# Carta di soggornio



## panama rick (Oct 15, 2014)

Hi everyone. I'm piggybacking off an early thread about this subject. I am in exactly the same situation. My wife is also in the process of acquiring her citizenship. All the previous information was extremely helpful, but I have one additional question. At what point will I be able to apply for citizenship. Is there a length of time residency requirement? Thank you in advance. Rick


----------



## accbgb (Sep 23, 2009)

If I recall correctly, you must be married at least three years if residing outside Italy or two years if inside Italy. I think the 3 year rule can be bent if there is already one or more children.

Some comuni have been reported to start the clock ticking not when the marriage occurred, but when the marriage (if it didn't take place in Italy) was actually registered in Italy. I don't think this is a correct interpretation of the law, but you may not be able to convince the comune to see it your way.


----------



## panama rick (Oct 15, 2014)

Thanks accbgb. So as you interpret the law it's 3 years/2 years respectively. Good to know.


----------



## BBCWatcher (Dec 28, 2012)

That's the waiting period before the foreign spouse can apply. Upon application it takes a couple more years for a decision.


----------



## accbgb (Sep 23, 2009)

Yes, well, that is the question I was answering after all: "At what point will I be able to apply for citizenship."


----------



## BBCWatcher (Dec 28, 2012)

Understood. I'm just elaborating to aid expectations.


----------



## panama rick (Oct 15, 2014)

Thanks everyone. I knew it wouldn't be easy.


----------



## accbgb (Sep 23, 2009)

panama rick said:


> Thanks everyone. I knew it wouldn't be easy.

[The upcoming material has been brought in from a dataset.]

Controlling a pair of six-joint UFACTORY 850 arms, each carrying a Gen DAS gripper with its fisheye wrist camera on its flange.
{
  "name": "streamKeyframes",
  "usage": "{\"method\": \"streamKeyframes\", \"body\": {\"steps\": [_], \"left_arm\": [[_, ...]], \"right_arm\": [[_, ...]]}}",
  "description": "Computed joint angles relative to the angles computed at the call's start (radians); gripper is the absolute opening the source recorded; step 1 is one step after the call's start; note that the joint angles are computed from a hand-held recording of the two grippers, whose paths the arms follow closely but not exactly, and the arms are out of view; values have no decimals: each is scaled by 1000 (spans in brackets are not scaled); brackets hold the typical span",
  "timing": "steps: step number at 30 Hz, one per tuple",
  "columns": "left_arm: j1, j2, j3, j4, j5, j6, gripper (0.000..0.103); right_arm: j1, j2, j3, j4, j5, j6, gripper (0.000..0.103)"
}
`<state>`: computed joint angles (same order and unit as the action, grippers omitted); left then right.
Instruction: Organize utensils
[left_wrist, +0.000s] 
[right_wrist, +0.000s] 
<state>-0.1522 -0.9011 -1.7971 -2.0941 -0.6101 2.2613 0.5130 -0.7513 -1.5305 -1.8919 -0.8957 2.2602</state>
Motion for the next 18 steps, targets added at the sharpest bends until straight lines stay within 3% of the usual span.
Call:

And not terribly important, either.

There is an argument to be made that yours would be the best of all possible options - Italian citizen wife and non-citizen husband. You would (pretty much) automatically be granted residency as the spouse of an Italian citizen and gain nearly all the privileges that come with citizenship without having to put the time, effort, and funds required into becoming an actual citizen yourself.

The only real downside would be if you and your wife were to eventually divorce; at that point your ability to remain in Italy would vary depending upon the specifics of your situation.


----------



## panama rick (Oct 15, 2014)

Thanks again. I guess I won't know for sure until we put feet on the ground and start the process.


----------